Kenny Morton (pictured) is 29 years old, he is married and has two children, a boy aged three and a girl, two.
 
He works in the South32 GEMCO manganese mine at Groote Eylandt in the Top End as a truck driver and in mine services.
 
Part-way through a carpentry apprenticeship he took up that job because it paid better.
 
You might say: “So?”
 
Well, this is the Northern Territory, Aboriginal unemployment is endemic, millions are spent on job program after job program, armies of welfare bureaucrats are mobilised, all to little avail. Those who have a job are endlessly humbugged.  Many people drink too much and many young people are on drugs. And so on, and so forth.
 
Not Kenny. He is Aboriginal.

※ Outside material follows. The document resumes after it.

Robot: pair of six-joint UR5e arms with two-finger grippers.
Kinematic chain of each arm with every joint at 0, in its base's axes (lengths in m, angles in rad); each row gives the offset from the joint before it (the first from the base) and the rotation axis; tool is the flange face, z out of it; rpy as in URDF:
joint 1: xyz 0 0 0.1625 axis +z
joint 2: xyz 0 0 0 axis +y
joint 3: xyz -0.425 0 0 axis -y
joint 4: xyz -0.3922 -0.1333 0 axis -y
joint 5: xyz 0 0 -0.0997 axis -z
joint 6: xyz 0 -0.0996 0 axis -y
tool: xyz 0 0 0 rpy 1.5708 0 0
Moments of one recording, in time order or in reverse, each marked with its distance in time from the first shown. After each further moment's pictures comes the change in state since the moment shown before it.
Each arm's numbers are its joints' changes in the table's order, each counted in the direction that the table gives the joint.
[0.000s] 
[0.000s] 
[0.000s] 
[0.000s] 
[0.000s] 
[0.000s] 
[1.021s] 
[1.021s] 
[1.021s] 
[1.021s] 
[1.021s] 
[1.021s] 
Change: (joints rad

He turned his back on that misery “six or seven years ago when I became involved in Redtails,” he says.
 
“I heard from the guys, and I told myself, I want to be part of this. It is history in the making.
 
“Drugs and alcohol – I was never really into that stuff,” he says, but it was all around him. “I didn’t want to do the same.”
 
Redtails, linking football with professional achievement, is a Central Australian volunteer initiative embracing about 85 men and 35 women (the Pinktails), aged 16 to 30. And it’s growing.
 
Kenny has kept in touch and maintained the motivation in his new home 1500 km to the north.
 
He’s a burly guy with an easy smile and laid-back manner.
 
His work life is not in conflict with his favourite Aboriginal pastimes: hunting kangaroos when this Anmatyerre man lived near Ti Tree.
 
Now he’s swapped his rifle for a fishing rod to make the most of his new island home with the family of his Anindilyakwa wife.
 
He trains and plays Aussie Rules with the islanders, mostly midfield “or wherever the coach puts me”.
 
He teaches the game to the kids, spreading the Redtails word in the town of Alyangula, “just me up there, from the desert’.
 
“We talk about footy, about life, what comes into our minds, stuff friends talk about.”
 
The mining company also has a Redtails-style philosophy, supporting their workers playing footy, and that extends to chartering aircraft to take them to neighbouring islands or the mainland for games.
 
Kenny estimates about half of the company’s staff are locals, the rest are FiFo crews.
 
How did he get the job?
 
“About 10 us applied and three were picked. We got lucky. They signed me up and said be ready for work on Monday, at 5.30am,” says Kenny.
 
What does the future hold in store for him?
 
“Teach people sports and life. The main thing is raising my kids and being a good father and husband. Kids go to school, go to college and graduate, achieve their goals, whatever they want to be, they can be it.”
 
 

1 COMMENT

  1. Good on you Kenny, it’s a very good thing you are doing. You have always been a good role model for our kids. Congratulations on moving to where the work is too! Go Redtails!